Work to complete: Search through the entries for the word "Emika" and copy every line that has it.

Material provided:
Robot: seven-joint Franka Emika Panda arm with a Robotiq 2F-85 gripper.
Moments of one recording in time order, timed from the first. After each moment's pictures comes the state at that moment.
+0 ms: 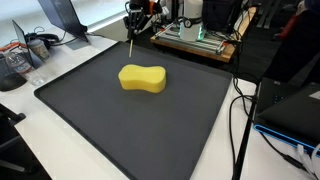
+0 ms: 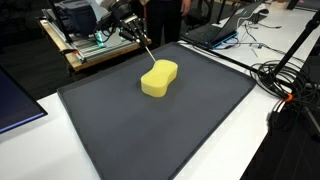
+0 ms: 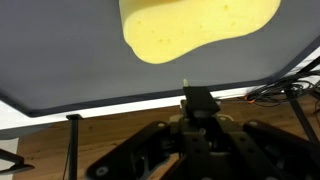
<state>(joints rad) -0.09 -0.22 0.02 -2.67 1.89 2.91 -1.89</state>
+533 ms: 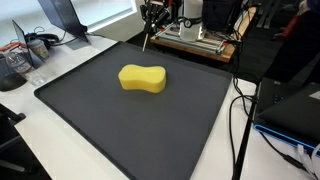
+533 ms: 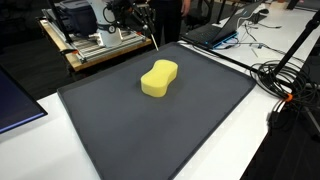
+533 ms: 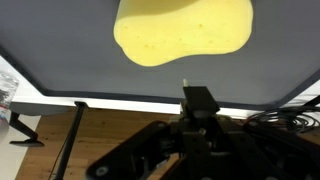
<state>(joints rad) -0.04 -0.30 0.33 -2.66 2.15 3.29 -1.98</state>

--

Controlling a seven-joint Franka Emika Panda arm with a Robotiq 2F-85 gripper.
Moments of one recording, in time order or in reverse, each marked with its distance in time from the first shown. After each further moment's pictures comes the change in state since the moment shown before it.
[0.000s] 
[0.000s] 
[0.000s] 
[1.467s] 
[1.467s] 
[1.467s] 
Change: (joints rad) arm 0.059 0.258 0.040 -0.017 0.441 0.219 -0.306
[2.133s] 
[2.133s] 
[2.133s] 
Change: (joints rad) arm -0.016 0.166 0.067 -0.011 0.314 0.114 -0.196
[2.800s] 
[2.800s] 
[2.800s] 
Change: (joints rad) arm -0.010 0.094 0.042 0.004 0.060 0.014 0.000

Task answer:
Robot: seven-joint Franka Emika Panda arm with a Robotiq 2F-85 gripper.
Controlling a seven-joint Franka Emika Panda arm with a Robotiq 2F-85 gripper.

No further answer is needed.